**Records provided**
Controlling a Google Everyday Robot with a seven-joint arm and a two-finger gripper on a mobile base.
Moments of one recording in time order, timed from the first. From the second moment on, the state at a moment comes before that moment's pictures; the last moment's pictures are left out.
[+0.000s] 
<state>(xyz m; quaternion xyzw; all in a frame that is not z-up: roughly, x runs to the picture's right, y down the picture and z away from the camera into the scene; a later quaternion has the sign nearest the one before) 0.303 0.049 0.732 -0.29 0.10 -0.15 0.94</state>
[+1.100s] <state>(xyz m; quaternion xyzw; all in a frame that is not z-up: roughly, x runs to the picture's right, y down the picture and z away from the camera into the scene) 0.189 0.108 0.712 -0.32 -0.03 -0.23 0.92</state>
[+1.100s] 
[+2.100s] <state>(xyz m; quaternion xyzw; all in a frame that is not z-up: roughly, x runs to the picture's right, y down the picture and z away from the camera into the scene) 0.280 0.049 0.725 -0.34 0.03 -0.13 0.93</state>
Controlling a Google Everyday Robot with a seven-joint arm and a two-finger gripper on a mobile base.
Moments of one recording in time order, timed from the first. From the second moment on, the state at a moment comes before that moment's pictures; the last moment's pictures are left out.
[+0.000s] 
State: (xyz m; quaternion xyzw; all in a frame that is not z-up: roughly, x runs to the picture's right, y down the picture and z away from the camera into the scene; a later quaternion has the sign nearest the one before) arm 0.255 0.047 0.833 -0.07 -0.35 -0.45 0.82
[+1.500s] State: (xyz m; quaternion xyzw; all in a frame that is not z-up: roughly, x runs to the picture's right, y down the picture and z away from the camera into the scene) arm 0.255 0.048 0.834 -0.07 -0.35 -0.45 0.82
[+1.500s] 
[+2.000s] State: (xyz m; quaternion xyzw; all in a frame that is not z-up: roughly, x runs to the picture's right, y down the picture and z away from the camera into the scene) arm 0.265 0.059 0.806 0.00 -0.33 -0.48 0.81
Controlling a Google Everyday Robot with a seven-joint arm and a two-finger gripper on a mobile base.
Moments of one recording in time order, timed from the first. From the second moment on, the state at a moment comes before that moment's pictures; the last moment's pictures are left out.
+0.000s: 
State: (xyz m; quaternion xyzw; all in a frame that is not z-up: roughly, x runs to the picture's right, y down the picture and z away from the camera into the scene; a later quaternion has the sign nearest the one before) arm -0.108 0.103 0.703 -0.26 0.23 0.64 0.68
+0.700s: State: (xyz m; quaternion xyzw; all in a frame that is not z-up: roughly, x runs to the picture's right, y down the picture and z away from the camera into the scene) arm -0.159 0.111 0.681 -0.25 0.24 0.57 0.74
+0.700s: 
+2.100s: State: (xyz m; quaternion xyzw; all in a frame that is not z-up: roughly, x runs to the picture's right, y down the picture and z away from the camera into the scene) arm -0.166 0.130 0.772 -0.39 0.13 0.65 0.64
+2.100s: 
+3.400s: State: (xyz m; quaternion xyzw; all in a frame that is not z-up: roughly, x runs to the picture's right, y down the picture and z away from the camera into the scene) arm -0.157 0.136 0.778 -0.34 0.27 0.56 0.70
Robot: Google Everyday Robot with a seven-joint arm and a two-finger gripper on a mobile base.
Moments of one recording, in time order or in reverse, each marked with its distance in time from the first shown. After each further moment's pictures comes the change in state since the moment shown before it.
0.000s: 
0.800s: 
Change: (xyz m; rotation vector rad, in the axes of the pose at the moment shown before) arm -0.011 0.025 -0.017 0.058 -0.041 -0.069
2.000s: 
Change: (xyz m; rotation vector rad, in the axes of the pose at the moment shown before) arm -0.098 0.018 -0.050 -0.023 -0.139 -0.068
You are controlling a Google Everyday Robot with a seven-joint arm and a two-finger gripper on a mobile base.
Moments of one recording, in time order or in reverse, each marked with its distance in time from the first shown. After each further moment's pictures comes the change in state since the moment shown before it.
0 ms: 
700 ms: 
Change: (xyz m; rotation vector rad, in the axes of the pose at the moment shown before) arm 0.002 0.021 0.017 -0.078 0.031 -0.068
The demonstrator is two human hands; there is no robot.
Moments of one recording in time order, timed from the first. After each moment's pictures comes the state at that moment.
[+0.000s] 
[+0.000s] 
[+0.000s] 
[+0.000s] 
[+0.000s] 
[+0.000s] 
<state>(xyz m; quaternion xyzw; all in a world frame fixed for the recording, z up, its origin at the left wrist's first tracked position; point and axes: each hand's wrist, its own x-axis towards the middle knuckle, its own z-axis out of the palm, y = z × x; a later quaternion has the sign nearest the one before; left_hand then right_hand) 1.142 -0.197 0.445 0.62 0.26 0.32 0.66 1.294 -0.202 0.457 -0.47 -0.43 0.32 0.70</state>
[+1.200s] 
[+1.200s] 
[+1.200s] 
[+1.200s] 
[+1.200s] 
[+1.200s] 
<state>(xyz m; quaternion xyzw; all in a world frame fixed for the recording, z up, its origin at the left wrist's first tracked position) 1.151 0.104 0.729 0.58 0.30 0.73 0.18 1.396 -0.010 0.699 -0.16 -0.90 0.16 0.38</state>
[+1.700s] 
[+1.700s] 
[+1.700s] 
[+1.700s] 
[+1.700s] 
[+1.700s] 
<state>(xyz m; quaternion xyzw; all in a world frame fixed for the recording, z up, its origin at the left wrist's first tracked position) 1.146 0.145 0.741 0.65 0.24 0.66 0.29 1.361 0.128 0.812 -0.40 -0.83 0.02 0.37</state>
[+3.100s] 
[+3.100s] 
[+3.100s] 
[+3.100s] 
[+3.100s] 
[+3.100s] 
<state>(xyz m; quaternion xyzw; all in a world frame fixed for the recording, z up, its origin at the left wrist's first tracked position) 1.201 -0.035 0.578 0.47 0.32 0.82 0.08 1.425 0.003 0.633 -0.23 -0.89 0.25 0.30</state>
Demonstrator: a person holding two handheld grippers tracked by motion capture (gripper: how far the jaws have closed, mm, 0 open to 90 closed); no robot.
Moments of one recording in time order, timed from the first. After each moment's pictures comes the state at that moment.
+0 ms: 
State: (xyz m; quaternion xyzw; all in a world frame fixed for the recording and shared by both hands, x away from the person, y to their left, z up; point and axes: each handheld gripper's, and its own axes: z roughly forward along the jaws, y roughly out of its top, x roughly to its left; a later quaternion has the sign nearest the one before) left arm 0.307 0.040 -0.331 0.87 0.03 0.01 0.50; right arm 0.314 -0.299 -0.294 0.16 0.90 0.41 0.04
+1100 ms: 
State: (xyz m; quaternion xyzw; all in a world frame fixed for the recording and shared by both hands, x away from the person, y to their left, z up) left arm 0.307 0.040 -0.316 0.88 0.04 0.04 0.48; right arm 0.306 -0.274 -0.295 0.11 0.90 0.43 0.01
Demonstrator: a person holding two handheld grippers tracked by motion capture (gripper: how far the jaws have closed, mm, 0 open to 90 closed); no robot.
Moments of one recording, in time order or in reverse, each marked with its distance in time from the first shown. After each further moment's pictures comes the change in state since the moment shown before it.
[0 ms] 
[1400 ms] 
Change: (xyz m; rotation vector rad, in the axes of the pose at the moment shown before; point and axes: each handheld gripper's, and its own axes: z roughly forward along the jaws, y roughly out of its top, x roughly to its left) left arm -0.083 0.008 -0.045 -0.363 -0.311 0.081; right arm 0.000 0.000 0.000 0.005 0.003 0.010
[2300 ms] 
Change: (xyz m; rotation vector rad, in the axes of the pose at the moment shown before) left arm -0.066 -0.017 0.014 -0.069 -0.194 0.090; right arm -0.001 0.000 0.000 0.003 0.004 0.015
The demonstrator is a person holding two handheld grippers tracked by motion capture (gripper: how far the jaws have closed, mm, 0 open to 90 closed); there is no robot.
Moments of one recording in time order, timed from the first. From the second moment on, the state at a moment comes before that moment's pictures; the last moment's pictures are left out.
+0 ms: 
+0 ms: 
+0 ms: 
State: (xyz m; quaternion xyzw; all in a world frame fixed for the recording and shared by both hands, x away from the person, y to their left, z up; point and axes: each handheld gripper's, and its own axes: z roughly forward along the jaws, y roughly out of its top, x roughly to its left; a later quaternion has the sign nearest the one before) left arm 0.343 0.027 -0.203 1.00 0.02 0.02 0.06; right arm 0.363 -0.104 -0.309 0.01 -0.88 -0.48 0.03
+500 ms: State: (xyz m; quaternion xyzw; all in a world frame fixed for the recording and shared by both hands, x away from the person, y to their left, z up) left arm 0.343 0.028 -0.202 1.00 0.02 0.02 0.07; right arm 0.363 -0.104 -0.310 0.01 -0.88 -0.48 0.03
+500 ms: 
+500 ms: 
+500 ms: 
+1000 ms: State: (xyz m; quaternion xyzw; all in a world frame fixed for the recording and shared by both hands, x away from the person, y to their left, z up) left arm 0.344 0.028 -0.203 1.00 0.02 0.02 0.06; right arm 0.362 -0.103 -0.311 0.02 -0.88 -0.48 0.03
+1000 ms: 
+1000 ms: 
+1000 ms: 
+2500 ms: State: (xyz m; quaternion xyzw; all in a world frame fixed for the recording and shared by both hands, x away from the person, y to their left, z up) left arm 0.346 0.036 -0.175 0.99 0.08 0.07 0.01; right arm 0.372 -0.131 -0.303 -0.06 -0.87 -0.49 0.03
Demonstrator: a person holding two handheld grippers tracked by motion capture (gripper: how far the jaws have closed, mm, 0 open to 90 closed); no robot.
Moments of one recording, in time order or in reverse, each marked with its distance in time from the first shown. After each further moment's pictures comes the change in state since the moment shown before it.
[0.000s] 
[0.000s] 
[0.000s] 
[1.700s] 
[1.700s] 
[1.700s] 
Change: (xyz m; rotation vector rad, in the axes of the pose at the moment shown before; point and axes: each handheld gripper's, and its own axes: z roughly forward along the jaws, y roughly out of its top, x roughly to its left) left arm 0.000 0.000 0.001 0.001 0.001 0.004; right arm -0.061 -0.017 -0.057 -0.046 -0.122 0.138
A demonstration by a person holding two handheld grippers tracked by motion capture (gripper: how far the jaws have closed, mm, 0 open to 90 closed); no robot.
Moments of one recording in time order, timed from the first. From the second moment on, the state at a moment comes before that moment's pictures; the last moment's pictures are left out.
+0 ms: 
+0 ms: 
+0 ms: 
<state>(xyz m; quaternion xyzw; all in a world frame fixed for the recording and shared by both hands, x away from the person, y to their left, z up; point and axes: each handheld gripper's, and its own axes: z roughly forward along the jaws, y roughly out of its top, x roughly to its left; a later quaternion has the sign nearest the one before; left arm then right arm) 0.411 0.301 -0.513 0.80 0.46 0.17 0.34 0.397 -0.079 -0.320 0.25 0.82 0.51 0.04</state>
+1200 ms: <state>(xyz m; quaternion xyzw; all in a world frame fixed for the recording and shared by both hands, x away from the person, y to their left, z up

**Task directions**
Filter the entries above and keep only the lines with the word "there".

**Exercise result**
The demonstrator is two human hands; there is no robot.
The demonstrator is a person holding two handheld grippers tracked by motion capture (gripper: how far the jaws have closed, mm, 0 open to 90 closed); there is no robot.

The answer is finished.